Return each entry below without any alteration.
....................
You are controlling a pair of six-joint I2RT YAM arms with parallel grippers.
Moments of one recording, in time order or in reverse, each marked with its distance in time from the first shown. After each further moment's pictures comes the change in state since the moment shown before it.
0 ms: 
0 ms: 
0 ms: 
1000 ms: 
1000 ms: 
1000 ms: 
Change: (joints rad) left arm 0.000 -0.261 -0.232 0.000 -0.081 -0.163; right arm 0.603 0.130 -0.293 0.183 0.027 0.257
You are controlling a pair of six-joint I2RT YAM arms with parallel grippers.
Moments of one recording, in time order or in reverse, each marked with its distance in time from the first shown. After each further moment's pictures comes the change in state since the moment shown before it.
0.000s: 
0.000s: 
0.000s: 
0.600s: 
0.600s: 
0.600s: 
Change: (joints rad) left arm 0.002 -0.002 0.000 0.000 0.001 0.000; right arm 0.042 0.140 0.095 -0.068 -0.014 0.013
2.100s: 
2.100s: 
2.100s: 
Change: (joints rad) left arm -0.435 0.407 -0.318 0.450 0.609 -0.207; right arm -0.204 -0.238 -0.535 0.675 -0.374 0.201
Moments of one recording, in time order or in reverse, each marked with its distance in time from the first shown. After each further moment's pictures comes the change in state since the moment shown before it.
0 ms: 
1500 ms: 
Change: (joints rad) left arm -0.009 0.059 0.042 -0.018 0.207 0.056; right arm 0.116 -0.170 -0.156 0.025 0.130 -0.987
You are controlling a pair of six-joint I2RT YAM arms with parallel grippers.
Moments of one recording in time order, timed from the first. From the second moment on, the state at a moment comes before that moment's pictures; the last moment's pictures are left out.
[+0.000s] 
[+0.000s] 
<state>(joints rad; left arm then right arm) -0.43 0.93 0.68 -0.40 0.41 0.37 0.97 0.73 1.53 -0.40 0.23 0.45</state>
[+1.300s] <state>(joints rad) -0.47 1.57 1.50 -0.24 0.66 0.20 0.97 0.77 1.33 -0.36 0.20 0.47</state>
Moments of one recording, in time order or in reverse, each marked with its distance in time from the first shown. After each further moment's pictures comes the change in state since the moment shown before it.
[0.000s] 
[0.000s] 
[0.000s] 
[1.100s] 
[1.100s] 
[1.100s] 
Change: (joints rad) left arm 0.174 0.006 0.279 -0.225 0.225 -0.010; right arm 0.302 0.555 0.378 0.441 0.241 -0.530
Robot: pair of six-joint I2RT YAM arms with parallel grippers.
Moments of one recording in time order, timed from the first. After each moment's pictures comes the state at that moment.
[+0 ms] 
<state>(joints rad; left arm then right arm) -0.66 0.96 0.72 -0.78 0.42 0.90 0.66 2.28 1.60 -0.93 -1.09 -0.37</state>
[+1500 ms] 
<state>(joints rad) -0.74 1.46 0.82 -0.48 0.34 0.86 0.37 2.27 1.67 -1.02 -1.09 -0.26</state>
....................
## RESPONSE TO THE EXERCISE:
You are controlling a pair of six-joint I2RT YAM arms with parallel grippers.
Moments of one recording, in time order or in reverse, each marked with its distance in time from the first shown. After each further moment's pictures comes the change in state since the moment shown before it.
0 ms: 
0 ms: 
0 ms: 
1000 ms: 
1000 ms: 
1000 ms: 
Change: (joints rad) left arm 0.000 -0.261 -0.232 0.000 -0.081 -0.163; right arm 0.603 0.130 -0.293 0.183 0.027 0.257
You are controlling a pair of six-joint I2RT YAM arms with parallel grippers.
Moments of one recording, in time order or in reverse, each marked with its distance in time from the first shown. After each further moment's pictures comes the change in state since the moment shown before it.
0.000s: 
0.000s: 
0.000s: 
0.600s: 
0.600s: 
0.600s: 
Change: (joints rad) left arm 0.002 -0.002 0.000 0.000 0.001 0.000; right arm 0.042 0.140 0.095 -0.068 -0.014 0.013
2.100s: 
2.100s: 
2.100s: 
Change: (joints rad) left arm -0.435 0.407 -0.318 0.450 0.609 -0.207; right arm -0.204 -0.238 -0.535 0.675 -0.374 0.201
Moments of one recording, in time order or in reverse, each marked with its distance in time from the first shown. After each further moment's pictures comes the change in state since the moment shown before it.
0 ms: 
1500 ms: 
Change: (joints rad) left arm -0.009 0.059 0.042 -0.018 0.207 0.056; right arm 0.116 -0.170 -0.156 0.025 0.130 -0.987
You are controlling a pair of six-joint I2RT YAM arms with parallel grippers.
Moments of one recording in time order, timed from the first. From the second moment on, the state at a moment comes before that moment's pictures; the last moment's pictures are left out.
[+0.000s] 
[+0.000s] 
<state>(joints rad; left arm then right arm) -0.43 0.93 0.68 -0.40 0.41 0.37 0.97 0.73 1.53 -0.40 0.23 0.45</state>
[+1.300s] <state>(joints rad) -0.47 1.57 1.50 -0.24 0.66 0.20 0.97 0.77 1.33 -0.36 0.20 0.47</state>
Moments of one recording, in time order or in reverse, each marked with its distance in time from the first shown. After each further moment's pictures comes the change in state since the moment shown before it.
[0.000s] 
[0.000s] 
[0.000s] 
[1.100s] 
[1.100s] 
[1.100s] 
Change: (joints rad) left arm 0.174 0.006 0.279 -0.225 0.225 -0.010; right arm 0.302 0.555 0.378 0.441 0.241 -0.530
Robot: pair of six-joint I2RT YAM arms with parallel grippers.
Moments of one recording in time order, timed from the first. After each moment's pictures comes the state at that moment.
[+0 ms] 
<state>(joints rad; left arm then right arm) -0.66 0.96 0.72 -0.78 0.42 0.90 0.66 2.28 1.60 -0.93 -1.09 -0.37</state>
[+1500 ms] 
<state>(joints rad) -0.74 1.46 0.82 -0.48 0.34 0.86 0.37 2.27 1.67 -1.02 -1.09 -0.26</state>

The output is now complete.